风是海岸
    King''''s学院W4大楼的地下室入口隐藏在厨房后侧的储物间里。

    顾时舟用Collins给的钥匙打开生锈的铁门时,一股霉味混合着尘土的气息扑面而来,像是打开了时间的封印。

    “小心台阶。”顾迁禁打开手机闪光灯,照亮了向下延伸的狭窄石阶。他的声音在封闭空间里产生轻微回声,鼻梁上的伤口已经凝结了血痂,在冷光下显得格外刺目。

    顾时舟握紧口袋里的手枪——Mark掉落的那把。金属的冰冷触感让他稍微安心,但Collins临终的话仍在脑海中回荡:“顾迁禁...不是你亲弟弟...”

    阶梯仿佛没有尽头,每下一步,寒意就更浓一分。终于,他们来到一条低矮的甬道,拱形的石顶上悬挂着蛛网,墙壁上的煤气灯早已熄灭,只剩下锈蚀的支架。

    “通风系统在哪里?”顾时舟低声问,声音在黑暗中显得异常清晰。

    顾迁禁的光束扫过墙壁:“应该在最尽头。老建筑的通风格式都...”

    突然,远处传来金属碰撞的声音。两人同时僵住,屏息聆听。又是一声,像是有人在上面推开铁门。

    “Mark的人。”顾迁禁关掉手电,拽着顾时舟贴墙前行,“快走。”

    黑暗中,顾时舟的其它感官变得异常敏锐。他能听到顾迁禁急促的呼吸,感受到对方手腕脉搏的跳动,甚至闻到那股混合着血腥和汗水的熟悉气息。即使不是血亲,这种羁绊也早已深入骨髓。

    甬道尽头是一面砖墙,中央嵌着一个生锈的铁栅栏——通风口。顾迁禁用力摇晃栅栏,锈蚀的螺丝发出刺耳的呻吟,最终脱落。栅栏后的空间比想象中大,足以容纳一个成年人爬行。

    “我先进去。”顾迁禁钻入通风管道,声音在金属管道中产生奇怪的共振。

    顾时舟紧随其后,手肘和膝盖在粗糙的金属表面上摩擦。管道向上倾斜,每前进一寸都需耗费巨大体力。不知爬了多久,前方突然出现一丝微光——顾迁禁推开了一块松动的地板。
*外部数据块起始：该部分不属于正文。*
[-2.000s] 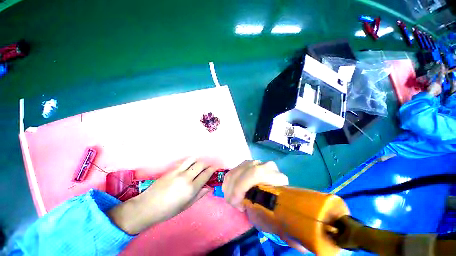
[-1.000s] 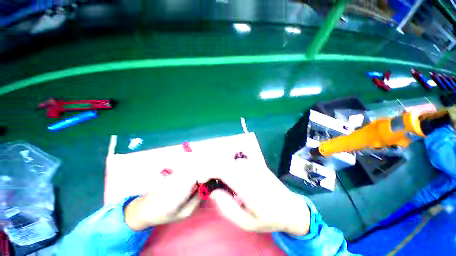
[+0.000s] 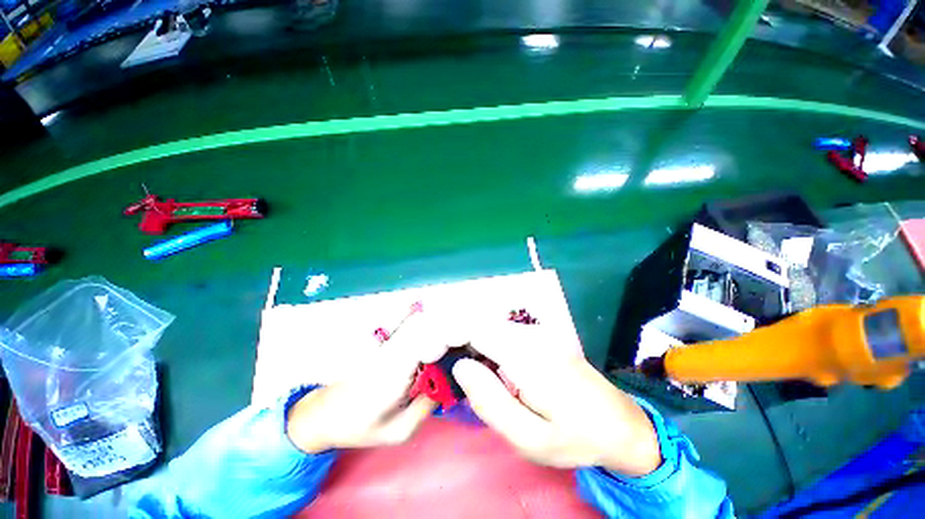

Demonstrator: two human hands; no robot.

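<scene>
A red plastic housing [image 3: 434, 385] with a dark part at its end is held between my two hands above the near part of the mat. My left hand [image 3: 370, 400] grips it from the left. My right hand [image 3: 538, 400] holds it from the right, with the thumb on the dark part. The fingers hide most of the housing. A small red piece with a thin strand [image 3: 401, 322] lies on the mat [image 3: 304, 340] beyond my hands. Small dark red parts [image 3: 522, 316] lie in a pile at the mat's upper right.
The orange screwdriver [image 3: 781, 350] hangs at the right, its tip over the white-topped screw feeder [image 3: 735, 266]. A clear plastic bag [image 3: 86, 350] is at the left. Another red housing [image 3: 198, 212] and a blue cylinder [image 3: 190, 240] lie at the far left.
Two seconds ago my right hand held the screwdriver; now it hangs by the feeder and both hands hold the housing. Since one second ago, the view has shifted and the hands have stayed together.
</scene>
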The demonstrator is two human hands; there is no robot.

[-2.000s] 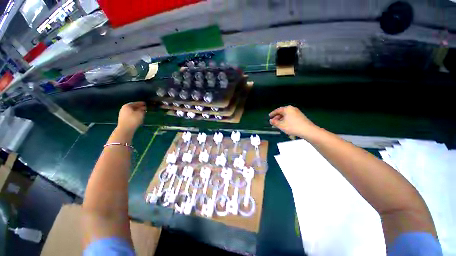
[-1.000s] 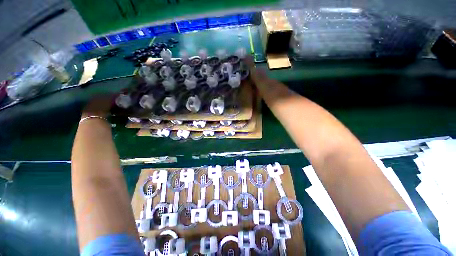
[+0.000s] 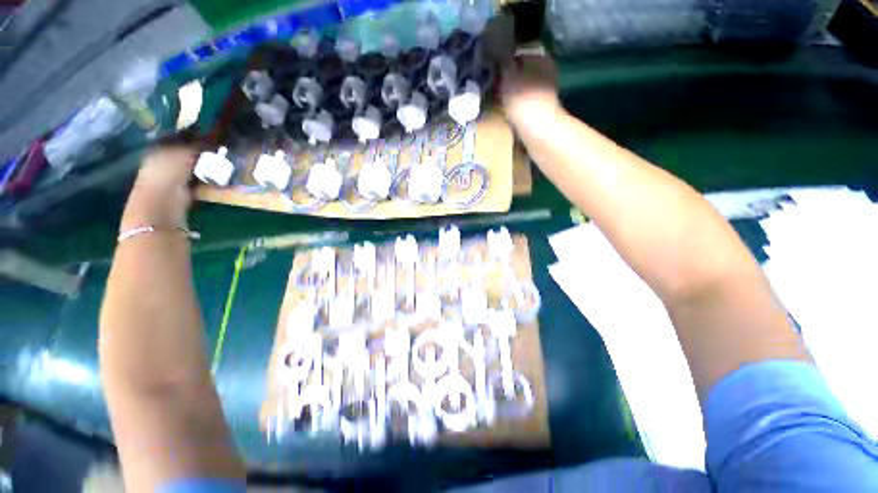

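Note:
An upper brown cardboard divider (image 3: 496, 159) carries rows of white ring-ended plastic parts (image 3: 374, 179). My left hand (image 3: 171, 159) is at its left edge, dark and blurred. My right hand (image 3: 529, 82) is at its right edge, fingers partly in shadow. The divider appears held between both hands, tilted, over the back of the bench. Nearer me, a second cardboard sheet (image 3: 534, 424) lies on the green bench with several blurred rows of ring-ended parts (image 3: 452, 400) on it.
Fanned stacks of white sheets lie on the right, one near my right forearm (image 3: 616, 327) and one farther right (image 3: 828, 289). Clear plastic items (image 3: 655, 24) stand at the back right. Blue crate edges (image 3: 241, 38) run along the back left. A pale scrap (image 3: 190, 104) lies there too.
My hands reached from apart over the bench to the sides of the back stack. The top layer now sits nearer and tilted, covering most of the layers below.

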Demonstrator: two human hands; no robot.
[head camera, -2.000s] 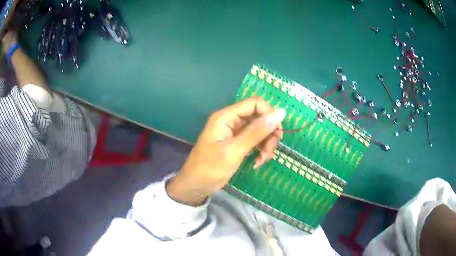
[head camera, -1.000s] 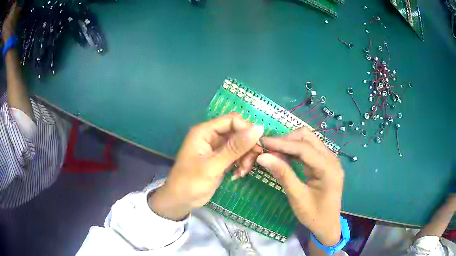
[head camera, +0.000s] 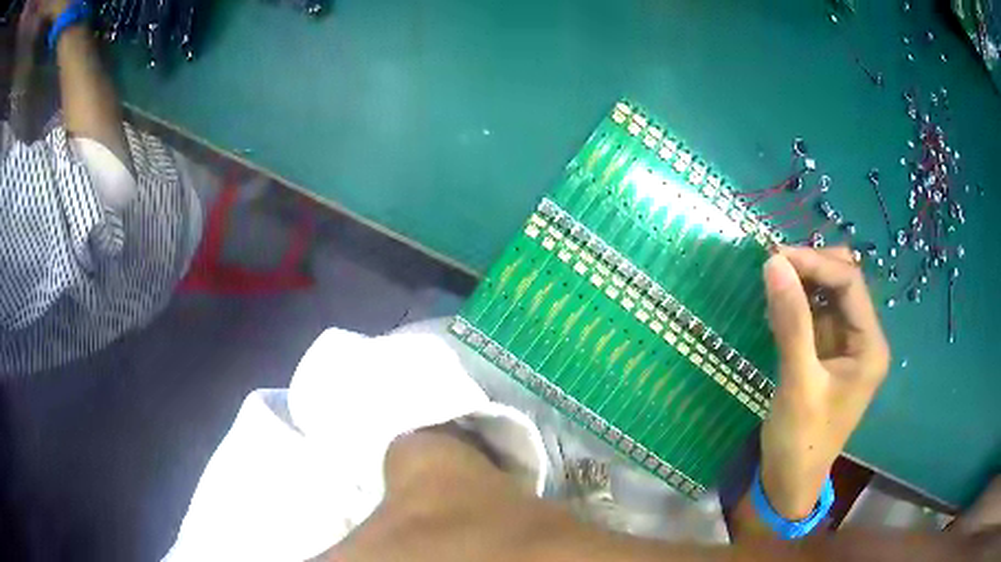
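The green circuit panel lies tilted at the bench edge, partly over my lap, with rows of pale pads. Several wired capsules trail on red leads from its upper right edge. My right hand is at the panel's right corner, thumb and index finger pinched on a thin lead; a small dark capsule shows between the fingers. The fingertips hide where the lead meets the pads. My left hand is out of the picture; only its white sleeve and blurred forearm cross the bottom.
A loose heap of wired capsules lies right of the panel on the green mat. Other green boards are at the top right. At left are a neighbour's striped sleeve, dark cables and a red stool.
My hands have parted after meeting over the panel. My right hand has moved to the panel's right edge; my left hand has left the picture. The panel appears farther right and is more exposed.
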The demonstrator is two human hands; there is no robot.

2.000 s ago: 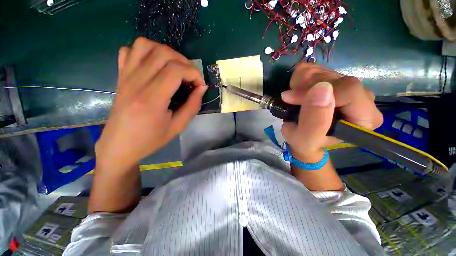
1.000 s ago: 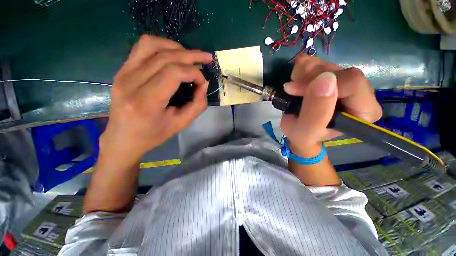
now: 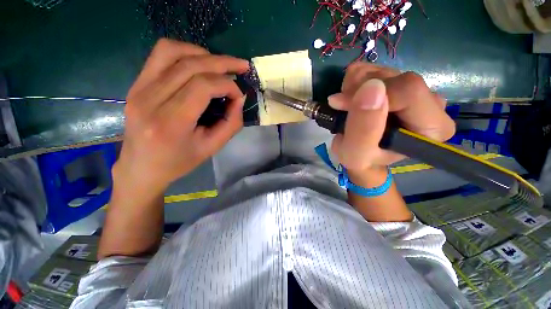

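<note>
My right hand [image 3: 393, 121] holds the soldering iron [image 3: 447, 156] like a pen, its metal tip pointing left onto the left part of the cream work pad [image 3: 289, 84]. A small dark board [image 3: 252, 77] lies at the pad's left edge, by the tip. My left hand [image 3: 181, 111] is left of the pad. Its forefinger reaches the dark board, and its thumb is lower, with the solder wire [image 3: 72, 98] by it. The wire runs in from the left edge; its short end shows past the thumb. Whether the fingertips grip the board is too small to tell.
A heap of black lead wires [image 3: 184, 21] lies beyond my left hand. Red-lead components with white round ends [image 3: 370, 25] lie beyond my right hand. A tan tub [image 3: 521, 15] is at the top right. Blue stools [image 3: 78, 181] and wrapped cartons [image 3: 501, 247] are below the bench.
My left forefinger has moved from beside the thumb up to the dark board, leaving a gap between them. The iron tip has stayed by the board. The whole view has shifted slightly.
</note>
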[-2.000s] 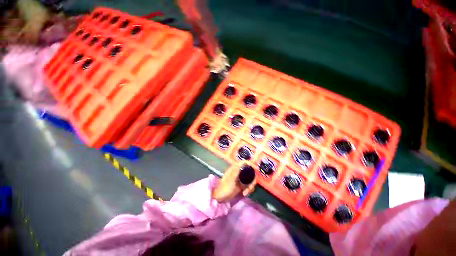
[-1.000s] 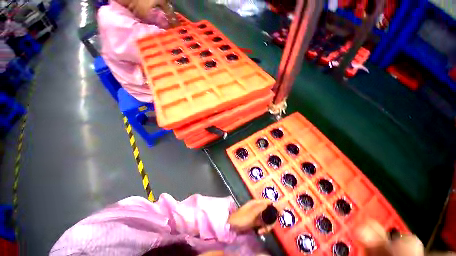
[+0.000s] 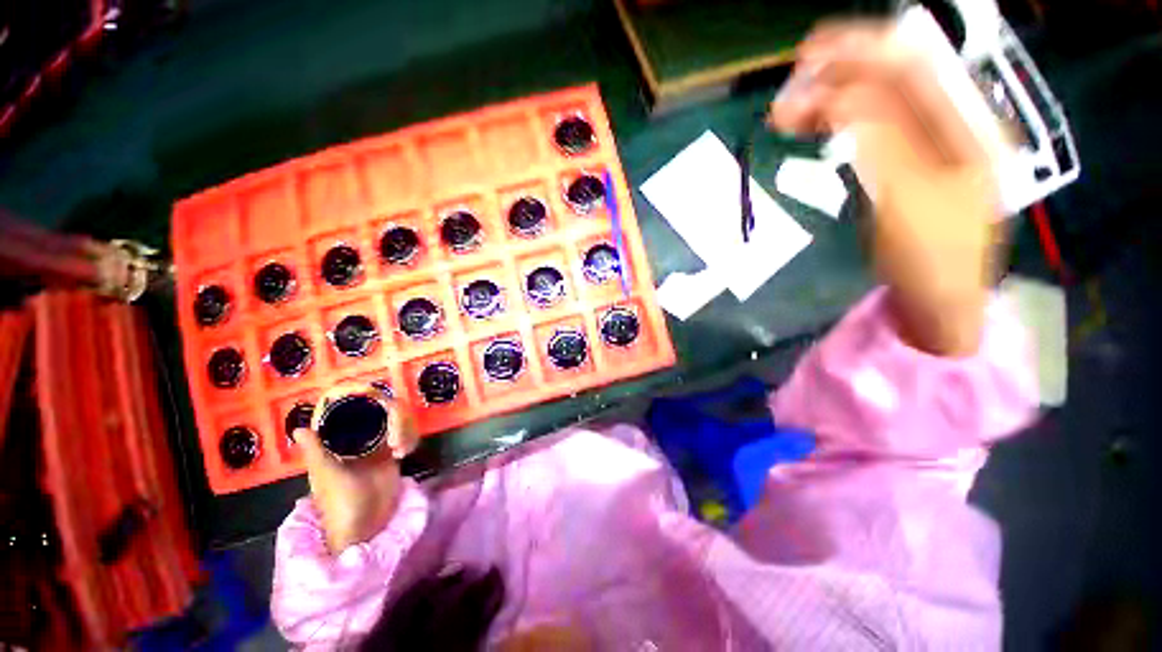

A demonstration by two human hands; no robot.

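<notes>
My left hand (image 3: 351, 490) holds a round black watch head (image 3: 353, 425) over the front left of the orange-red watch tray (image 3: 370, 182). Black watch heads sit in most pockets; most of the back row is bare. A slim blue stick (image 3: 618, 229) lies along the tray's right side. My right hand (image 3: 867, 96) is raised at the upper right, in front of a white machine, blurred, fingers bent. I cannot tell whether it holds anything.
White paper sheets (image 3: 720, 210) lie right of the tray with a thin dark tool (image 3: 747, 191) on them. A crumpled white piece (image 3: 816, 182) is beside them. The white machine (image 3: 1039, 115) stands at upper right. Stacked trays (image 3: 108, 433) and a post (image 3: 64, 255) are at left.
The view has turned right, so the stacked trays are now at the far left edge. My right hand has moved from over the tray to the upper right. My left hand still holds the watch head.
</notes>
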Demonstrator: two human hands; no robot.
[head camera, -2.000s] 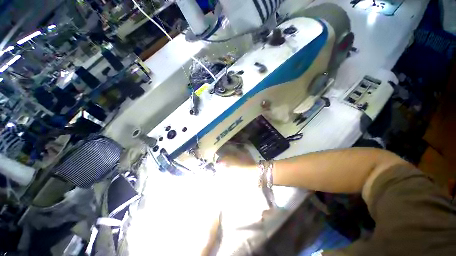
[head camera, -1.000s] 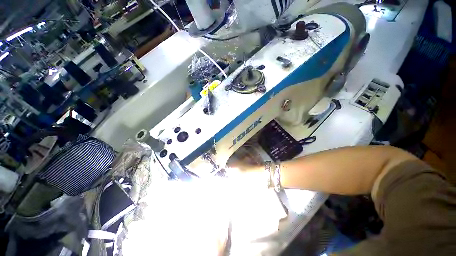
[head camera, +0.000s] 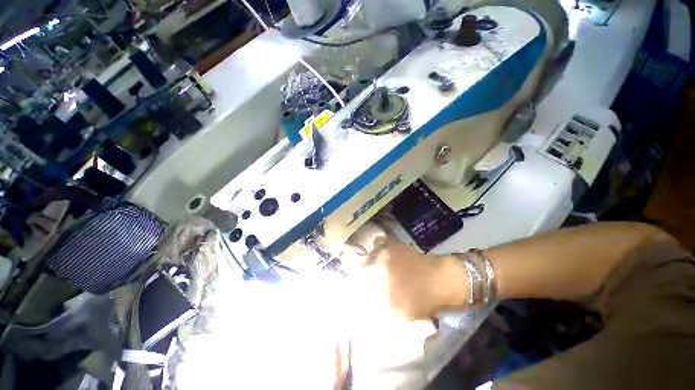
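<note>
The sewing machine (head camera: 381, 152), white with a blue stripe and "JACK" lettering, runs diagonally across the view. The work fabric (head camera: 282, 335) below its left end is washed out white by the lamp. My right hand (head camera: 404, 278), with bracelets at the wrist, lies at the fabric just right of the needle area (head camera: 320, 251). Its fingertips are lost in the glare, so its grip cannot be told. My left hand is not distinguishable; only a faint skin-toned edge shows in the glare at the bottom.
A phone (head camera: 427, 217) leans under the arm. A switch panel (head camera: 571, 141) sits on the right of the table. Striped cloth (head camera: 103, 244) and dark pieces with white strips (head camera: 164, 308) are heaped at the left. A dark disc unit (head camera: 379, 113) is on top of the arm.
My right hand and wrist have moved right, and more of the back of the hand shows out of the glare. The view has shifted slightly, with the machine appearing larger than at first.
</note>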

    他们爬进了一个圆形小室,似乎是某种古老的储藏间。墙壁上的壁龛里放着早已干涸的墨水瓶和腐朽的羽毛笔。正中央的地板上,一个生锈的保险箱半埋在土里,像是被人刻意隐藏。

    “就是它。”顾时舟跪在保险箱前,试了试Collins给的密码——06151993。锁纹丝不动。

    “试试你母亲的生日。”顾迁禁提议。

    顾时舟摇头:“不知道。姑姑从没告诉过我。”

    顾迁禁沉思片刻:“那...我的生日?”

    顾时舟抬头看他,两人目光在昏暗中相遇。一种奇怪的感觉在胸口蔓延——如果Collins说的是真的,那么眼前这个与他共同生活了二十年的人,其实是个陌生人。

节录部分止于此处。